• **Exercise**:
What is needed is an exact copy of all the lines below.
== Recorded information
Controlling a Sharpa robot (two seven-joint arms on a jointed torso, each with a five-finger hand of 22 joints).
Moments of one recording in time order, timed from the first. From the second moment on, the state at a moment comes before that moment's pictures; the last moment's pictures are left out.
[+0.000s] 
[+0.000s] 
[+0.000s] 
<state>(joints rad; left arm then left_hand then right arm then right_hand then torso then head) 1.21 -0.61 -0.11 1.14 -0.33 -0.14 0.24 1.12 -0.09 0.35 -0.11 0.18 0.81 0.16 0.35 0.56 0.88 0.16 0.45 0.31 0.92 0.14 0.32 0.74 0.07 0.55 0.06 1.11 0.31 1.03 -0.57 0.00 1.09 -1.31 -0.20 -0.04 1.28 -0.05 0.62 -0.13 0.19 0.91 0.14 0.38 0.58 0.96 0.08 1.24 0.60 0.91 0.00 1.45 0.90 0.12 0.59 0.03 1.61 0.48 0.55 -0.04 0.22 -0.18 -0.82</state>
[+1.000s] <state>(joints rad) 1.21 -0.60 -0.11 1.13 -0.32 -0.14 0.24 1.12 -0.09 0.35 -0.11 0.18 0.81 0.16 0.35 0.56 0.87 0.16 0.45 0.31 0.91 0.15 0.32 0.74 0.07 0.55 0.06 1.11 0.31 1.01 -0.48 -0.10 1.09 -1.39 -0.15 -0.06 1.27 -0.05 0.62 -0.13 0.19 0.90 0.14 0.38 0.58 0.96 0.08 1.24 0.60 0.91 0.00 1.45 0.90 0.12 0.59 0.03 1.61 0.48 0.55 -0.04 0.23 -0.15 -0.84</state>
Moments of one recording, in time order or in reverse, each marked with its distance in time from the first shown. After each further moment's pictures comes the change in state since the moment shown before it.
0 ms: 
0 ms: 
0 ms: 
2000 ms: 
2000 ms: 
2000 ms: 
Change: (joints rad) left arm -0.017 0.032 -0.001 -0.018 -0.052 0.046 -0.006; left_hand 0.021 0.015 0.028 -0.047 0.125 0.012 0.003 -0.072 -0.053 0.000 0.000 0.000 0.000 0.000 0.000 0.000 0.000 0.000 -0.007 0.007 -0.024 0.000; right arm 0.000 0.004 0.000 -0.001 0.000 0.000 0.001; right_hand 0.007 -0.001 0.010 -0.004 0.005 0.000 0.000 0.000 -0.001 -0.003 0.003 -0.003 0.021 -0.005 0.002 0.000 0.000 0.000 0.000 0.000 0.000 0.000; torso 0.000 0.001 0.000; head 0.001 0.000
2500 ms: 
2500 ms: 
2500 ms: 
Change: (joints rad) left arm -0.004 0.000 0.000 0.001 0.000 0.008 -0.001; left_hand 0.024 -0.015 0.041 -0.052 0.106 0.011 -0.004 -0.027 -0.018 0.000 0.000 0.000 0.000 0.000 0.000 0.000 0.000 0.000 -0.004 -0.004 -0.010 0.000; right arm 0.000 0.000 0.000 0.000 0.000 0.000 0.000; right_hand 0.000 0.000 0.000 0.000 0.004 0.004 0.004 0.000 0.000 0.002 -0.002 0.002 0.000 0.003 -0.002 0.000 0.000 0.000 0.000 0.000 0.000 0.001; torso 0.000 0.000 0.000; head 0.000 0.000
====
• **Your solution**:
Controlling a Sharpa robot (two seven-joint arms on a jointed torso, each with a five-finger hand of 22 joints).
Moments of one recording in time order, timed from the first. From the second moment on, the state at a moment comes before that moment's pictures; the last moment's pictures are left out.
[+0.000s] 
[+0.000s] 
[+0.000s] 
<state>(joints rad; left arm then left_hand then right arm then right_hand then torso then head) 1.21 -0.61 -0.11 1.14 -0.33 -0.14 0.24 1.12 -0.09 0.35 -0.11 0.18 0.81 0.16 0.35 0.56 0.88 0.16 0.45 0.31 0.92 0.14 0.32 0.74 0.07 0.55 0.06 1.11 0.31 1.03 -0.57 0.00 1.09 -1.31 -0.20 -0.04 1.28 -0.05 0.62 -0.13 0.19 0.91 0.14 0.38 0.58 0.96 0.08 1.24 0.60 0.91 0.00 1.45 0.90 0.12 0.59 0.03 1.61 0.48 0.55 -0.04 0.22 -0.18 -0.82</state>
[+1.000s] <state>(joints rad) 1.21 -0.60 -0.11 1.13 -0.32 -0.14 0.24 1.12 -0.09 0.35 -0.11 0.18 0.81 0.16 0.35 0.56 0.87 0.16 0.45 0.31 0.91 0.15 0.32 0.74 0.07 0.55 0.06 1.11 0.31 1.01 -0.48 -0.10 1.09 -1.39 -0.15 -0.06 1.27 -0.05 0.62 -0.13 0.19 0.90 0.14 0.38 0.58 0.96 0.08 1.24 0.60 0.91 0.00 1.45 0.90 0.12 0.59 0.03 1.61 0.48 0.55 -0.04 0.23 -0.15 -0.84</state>
Moments of one recording, in time order or in reverse, each marked with its distance in time from the first shown. After each further moment's pictures comes the change in state since the moment shown before it.
0 ms: 
0 ms: 
0 ms: 
2000 ms: 
2000 ms: 
2000 ms: 
Change: (joints rad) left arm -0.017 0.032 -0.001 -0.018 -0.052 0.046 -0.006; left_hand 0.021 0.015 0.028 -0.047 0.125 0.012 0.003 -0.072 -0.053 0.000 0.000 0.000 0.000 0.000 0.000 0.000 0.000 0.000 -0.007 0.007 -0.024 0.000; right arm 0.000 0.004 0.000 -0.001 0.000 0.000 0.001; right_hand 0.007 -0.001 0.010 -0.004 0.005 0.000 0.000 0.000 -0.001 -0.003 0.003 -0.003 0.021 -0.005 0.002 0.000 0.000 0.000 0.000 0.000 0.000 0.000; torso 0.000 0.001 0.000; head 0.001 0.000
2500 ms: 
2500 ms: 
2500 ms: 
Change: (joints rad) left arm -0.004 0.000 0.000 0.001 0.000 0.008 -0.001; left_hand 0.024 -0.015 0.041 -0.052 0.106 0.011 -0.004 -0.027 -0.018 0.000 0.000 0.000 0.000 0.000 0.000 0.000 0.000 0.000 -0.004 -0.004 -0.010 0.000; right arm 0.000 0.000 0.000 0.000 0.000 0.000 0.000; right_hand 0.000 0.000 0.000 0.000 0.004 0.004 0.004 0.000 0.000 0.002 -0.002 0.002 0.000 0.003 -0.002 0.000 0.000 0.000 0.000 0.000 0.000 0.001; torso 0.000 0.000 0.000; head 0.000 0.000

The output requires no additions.